Umami is the fifth taste alongside salt, sweet, bitter, and sour. The Japanese translation of umami is “pleasant, savory taste” or “yummy.” Umami is a word used to described rich, salty foods that have a certain je ne sais quoi to them. Umami has become so buzz-worthy that restaurants across the country are capitalizing on its popularity. Umami Burger, for one, is a restaurant chain known for its gourmet burger featuring key umami ingredients like shiitake mushrooms, fire roasted tomatoes, caramelized onions, umami ketchup, and a parmesan crisp. Even Trader Joe’s has followed suit, recently releasing an umami seasoning blend ($12 for two; amazon.com, $3 at Trader Joe’s). While umami is most commonly associated with miso soup, ramen, and other Asian dishes, it is also the predominant flavor in ham, raw beef, cured meats, and mushrooms.
Is Umami Good for You?
Umami is a particular taste, not an ingredient, which means it does not have a nutritional component on its own. However, it is the main flavor in certain foods and condiments that are often deemed unhealthy and high in sodium, like beef, pork, cured meats, soy sauce, and ketchup. On the flip side, Umami is also found in a number of foods that do have health benefits, like kimchi, shellfish, cabbage, mushrooms, asparagus, and ripe tomatoes. If you read your labels carefully and eat in moderation, there is no harm in consuming foods with strong levels of the umami flavor.
What’s the Deal With MSG?
When Ikeda defined the sensational savory flavor known as umami, he wanted to find a way to market it so that people could apply the same essence to their own cooking. The commercialized version of umami became known as monosodium glutamate, or MSG. MSG is the sodium salt found in glutamic acid, a naturally occurring acid found in tomatoes, grapes, cheese, and mushrooms. MSG has been a controversial ingredient for some time because it has been linked to headaches and nausea as well as other health issues. According to the Food and Drug Administration, foods that contain MSG are “generally recognized as safe,” however the FDA does require clear labeling on foods containing MSG. While there are still misconceptions and a lot of research is inconclusive about the negative health effects of MSG, it is becoming more and more embraced by professional chefs and diners alike.
Why Is MSG So Delicious?
MSG is a food additive and flavor enhancer commonly found in Chinese food, stock cubes, ramen, Doritos (yes, really), and other savory foods. MSG is a highly concentrated version of the flavor found in umami-rich ingredients like dashi, miso, and soy sauce. Originally, MSG was extracted from seaweed broth, but is now made by fermenting starch and sugarcane. It has the same, intensely savory quality found in ingredients like parmesan cheese, which is why it’s a popular additive.

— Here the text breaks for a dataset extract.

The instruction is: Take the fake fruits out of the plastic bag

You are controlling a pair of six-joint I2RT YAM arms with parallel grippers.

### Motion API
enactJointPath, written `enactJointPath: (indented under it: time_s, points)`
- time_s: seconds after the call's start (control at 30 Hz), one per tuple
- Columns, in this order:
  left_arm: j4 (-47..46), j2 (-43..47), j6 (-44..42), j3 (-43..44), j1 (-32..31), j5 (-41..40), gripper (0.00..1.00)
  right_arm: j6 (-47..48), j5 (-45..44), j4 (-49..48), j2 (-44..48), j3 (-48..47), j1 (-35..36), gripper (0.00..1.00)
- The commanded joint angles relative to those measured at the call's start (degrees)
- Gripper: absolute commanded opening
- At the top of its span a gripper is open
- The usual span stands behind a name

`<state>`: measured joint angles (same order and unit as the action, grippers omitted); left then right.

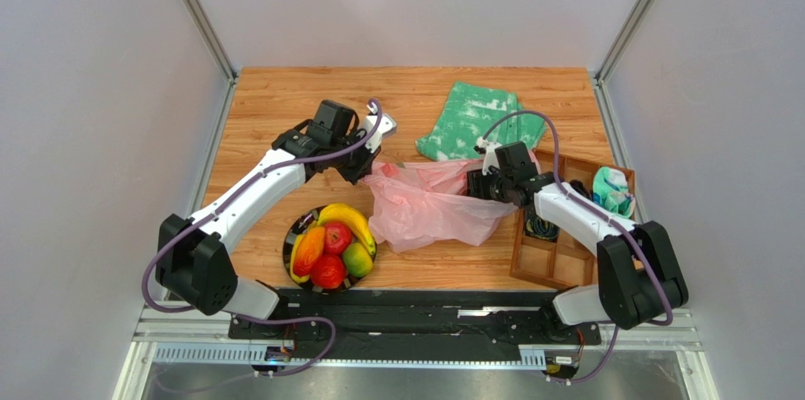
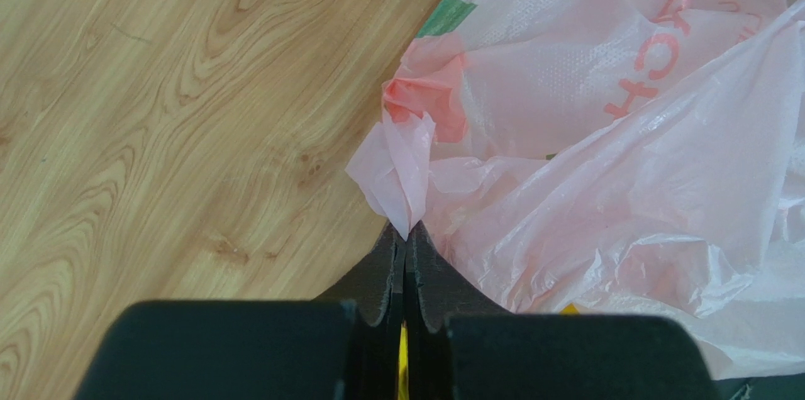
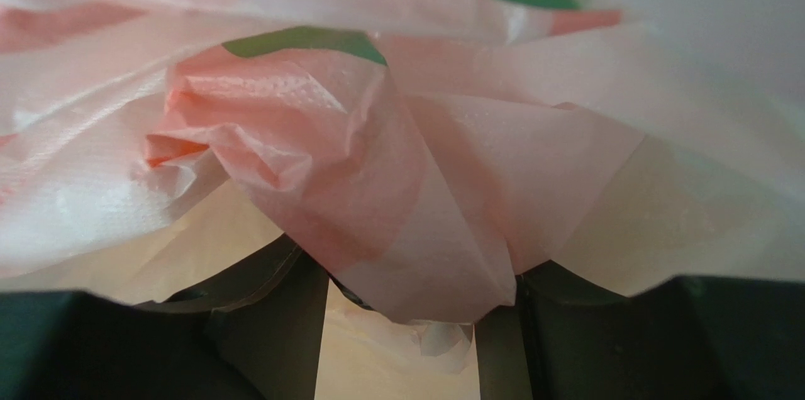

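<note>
The pink plastic bag (image 1: pixel 425 204) lies crumpled mid-table, and no fruit shows through it. My left gripper (image 1: pixel 367 162) is at its left edge, shut on a pinched fold of the bag (image 2: pixel 408 159); the left gripper (image 2: pixel 406 235) has its jaws pressed together on the film. On the bag's right side, my right gripper (image 1: pixel 475 183) reaches into the plastic. In the right wrist view the right gripper (image 3: pixel 416 277) stands open, a pink fold (image 3: pixel 416 230) draped over its tips. The fake fruits sit in a black bowl (image 1: pixel 288 235): a banana (image 1: pixel 348 221), apple (image 1: pixel 337 237), orange (image 1: pixel 309 251) and mango (image 1: pixel 357 258).
A folded green-and-white cloth (image 1: pixel 468 122) lies behind the bag. A wooden compartment tray (image 1: pixel 567 254) sits at the right edge of the table, close under my right arm, with a teal item (image 1: pixel 612 191) in it. Bare wood (image 2: pixel 170 117) lies left of the bag.
</note>
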<state>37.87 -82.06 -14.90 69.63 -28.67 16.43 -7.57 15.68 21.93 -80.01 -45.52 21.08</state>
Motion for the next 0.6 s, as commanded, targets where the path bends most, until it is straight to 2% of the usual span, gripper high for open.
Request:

Now that you understand what umami is and why MSG tastes so good, you can incorporate this fifth taste into your own cooking. Miso shines in these soufflé pancakes with miso mushrooms or in miso chicken noodle soup. For a healthy twist on this savory supplement, try making our recipe for kimchi soup with tofu and bacon, avocado “bowl” with spicy soy sauce, or parmesan cauliflower tots. The whole family will love soy-braised short ribs with sugar snap peas, which offers an indulgent take on umami.